Há um gancho narrativo dos mais elementares e que sempre
funciona. Por isso mesmo, deve ser usado com parcimônia, porque depois da
terceira vez o leitor pensa, meio sem pensar, “ih, lá vem isso de novo”.
Suponhamos o seguinte trecho de um romance:
“Smith deixou as coisas no hotel, lanchou num bar, assistiu um filme, e
de noite foi para a orla da praia, onde pessoas caminhavam, andavam de
bicicleta, passeavam com as crianças. Ele lembrou daquela vez, há mais de dez
anos, em que ele e Marybelle tinham ido para a casa dos amigos na Flórida.
Marybelle. Fazia tempos que não pensava nela. Onde estaria naquele
momento, morando onde, fazendo o quê? (Etc
e tal).”
O gancho consiste em mencionar o personagem, e usar o
nome como uma espécie de crachá abrindo o parágrafo seguinte.
Esta manobra informa ao leitor que estão saindo do continuum de ação para o de digressão e
memória.
Abrir assim um parágrafo, anunciando um nome de pessoa,
um lugar específico, um fato ou uma época (“Ah, aquelas férias na montanha com
os primos!”). Basta isso para que o leitor ressete a bússola mental e acompanhe
a narrativa sem nenhum percalço.
O leitor consegue acompanhar a mais absurdista das
histórias, se a narração dela tiver um mínimo de sinalização narrativa
coerente.
Aí estão Campos de Carvalho, Robert Sheckley, Ionesco,
Jarry. Nesses livros acontecem somente coisas bizarras, mas o leitor não tem o
menor problema em acompanhá-las. Seu
problema é quando a sinalização narrativa funciona de outra forma, como em
Joyce ou como o Catatau de Paulo
Leminski, que são fluxos de frases pouco consequenciais.
Quando não existe essa sinalização visível, o leitor tem
a sensação de estar o tempo todo recomeçando do zero. Ele não armazena
narrativa; cada frase lida desaparece sem criar uma continuidade, e ele se
sente o tempo todo de mãos vazias.
Já vi leitor reclamar de certos livros vanguardistas: “O
cara fica o tempo todo taxiando e não decola.”
É uma descrição perfeita. O “decolar” que o leitor espera é o
arrebatamento de uma narrativa onde ele sinta que alguma coisa está aconecendo
e que ele (leitor) está conseguindo acompanhar.

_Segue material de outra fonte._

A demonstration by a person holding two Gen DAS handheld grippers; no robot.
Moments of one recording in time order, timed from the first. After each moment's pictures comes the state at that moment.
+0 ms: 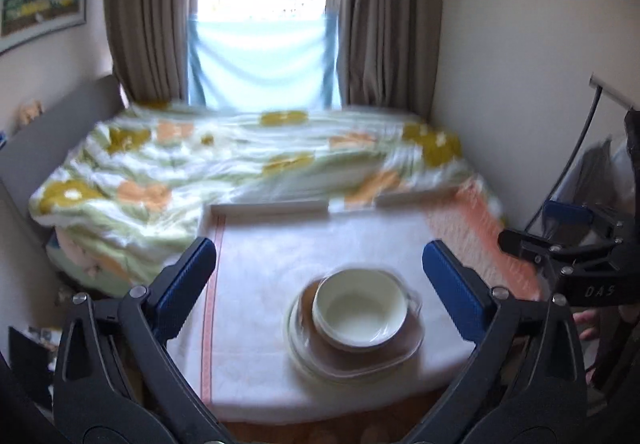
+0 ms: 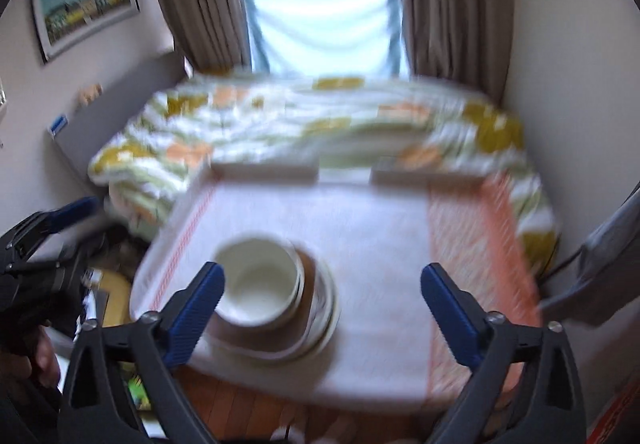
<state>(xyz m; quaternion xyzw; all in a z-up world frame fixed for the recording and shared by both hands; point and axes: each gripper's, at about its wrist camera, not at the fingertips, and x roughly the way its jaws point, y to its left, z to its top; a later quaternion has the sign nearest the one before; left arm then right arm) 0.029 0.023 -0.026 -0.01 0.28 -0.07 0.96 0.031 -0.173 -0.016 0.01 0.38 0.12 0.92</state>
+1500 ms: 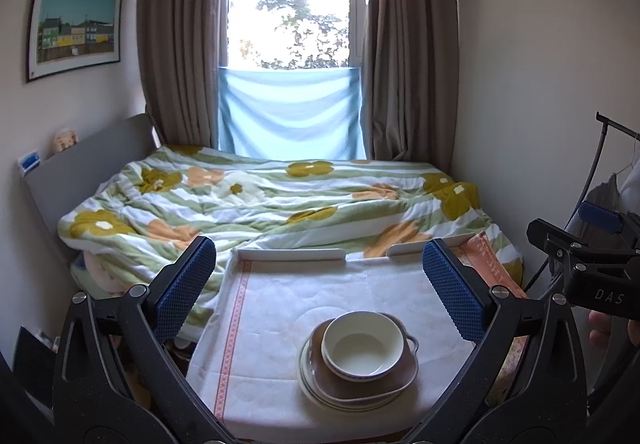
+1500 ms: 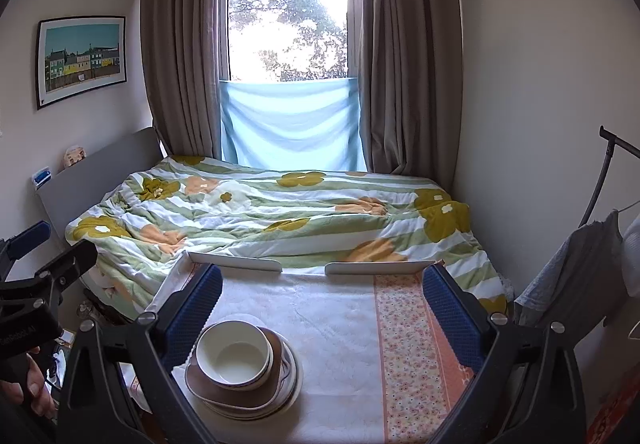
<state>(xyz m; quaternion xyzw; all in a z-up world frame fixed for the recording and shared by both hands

Leminski... Os dois romances publicados pelo poeta
curitibano (Agora é que são elas, Catatau) são muito diferentes, e nenhum
dos dois obedece a essa estilística. Poderíamos chamar essa estilística mais
convencional de “estilística de best-seller”,
se isso não passasse a idéia errônea de que livros assim vendem mais do que os
outros. Não vendem. Apenas são livros mais fáceis de entender, porque o autor
vai sinalizando o rumo para o leitor, usando artifícios assim.
Como aquelas bandeirolas que o pessoal finca nas trilhas
entre terras pantanosas, avisando aos traseuntes: “venha por aqui”.

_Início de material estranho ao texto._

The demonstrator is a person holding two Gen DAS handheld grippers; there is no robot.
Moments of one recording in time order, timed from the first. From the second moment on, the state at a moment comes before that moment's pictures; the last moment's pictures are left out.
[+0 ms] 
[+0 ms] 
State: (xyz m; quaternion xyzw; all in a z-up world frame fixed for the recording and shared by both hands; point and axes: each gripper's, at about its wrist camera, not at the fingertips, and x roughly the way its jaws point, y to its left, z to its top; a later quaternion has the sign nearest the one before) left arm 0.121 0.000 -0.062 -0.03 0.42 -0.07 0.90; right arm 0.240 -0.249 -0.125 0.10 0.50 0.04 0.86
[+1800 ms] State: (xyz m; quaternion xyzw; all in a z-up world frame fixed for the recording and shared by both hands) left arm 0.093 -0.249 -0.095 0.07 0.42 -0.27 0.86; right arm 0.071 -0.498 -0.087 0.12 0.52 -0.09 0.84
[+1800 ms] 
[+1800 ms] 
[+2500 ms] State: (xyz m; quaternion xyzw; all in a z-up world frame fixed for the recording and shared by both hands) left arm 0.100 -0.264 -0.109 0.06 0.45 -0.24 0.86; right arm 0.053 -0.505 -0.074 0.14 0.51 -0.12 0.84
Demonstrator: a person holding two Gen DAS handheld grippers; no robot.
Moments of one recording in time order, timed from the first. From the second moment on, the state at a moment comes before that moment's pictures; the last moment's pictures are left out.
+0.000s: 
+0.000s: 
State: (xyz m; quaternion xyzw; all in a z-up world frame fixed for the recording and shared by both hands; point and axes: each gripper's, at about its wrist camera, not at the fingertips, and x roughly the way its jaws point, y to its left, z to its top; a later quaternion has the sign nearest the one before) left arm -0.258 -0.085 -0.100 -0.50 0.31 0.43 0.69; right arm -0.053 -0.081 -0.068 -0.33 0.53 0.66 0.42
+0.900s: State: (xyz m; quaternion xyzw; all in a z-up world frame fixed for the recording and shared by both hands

O leitor precisa de continuidade, precisa saber onde está
pisando, mesmo que a paisagem em torno seja de árvores desconhecidas ou
surreais.
Esse recurso de usar um termo para transferir o parágrafo
seguinte se assemelha ao recurso que o cinema usava antigamente para introduzir
um flashback, uma cena de rememoração.
O sujeito estava sentado num banco do calçadão da praia.
Alguém ao lado dizia: “Você está tão pensativo...” E ele dizia: “Estou lembrando de quando
estive na Flórida com uma antiga namorada. Marybelle.”
A câmera se aproximava devagar do rosto dele, que ficava
em silêncio, com o olhar perdido; a imagem começava a ondear, como se estivesse
sendo vista através de uma água em movimento; e surgia em fusão a imagem de
outra praia ensolarada ou enluarada (para fazer contraste com a praia do
presente) e o personagem, mais jovem e com roupa mais jovem, andando de mãos
dadas com uma moça.
Isso fez parte da gramática do cinema durante dez mil
anos, mas a narrativa mais moderna, de cortes rápidos, transferiu esse recurso para
a prateleira dos clichês com prazo vencido. Hoje o cara abre uma gaveta, pega
uma foto de praia, a câmera mostra a foto, e no segundo seguinte já estamos na
praia do passado – sem preparação, sem aviso. E o público entende. Por que? A
sinalização mudou. No cinema, desde os filmes de Jean-Luc Godard.
Godard. Ele próprio, que era tão iconoclasta, sabia que
nenhuma sinalização funciona para 100% das pessoas. Eu sou um leitor tarimbado
e acho esse recurso do “parágrafo anunciado” o ó, mas sei também que para
muitos leitores ele ajuda a transição entre duas faixas mentais.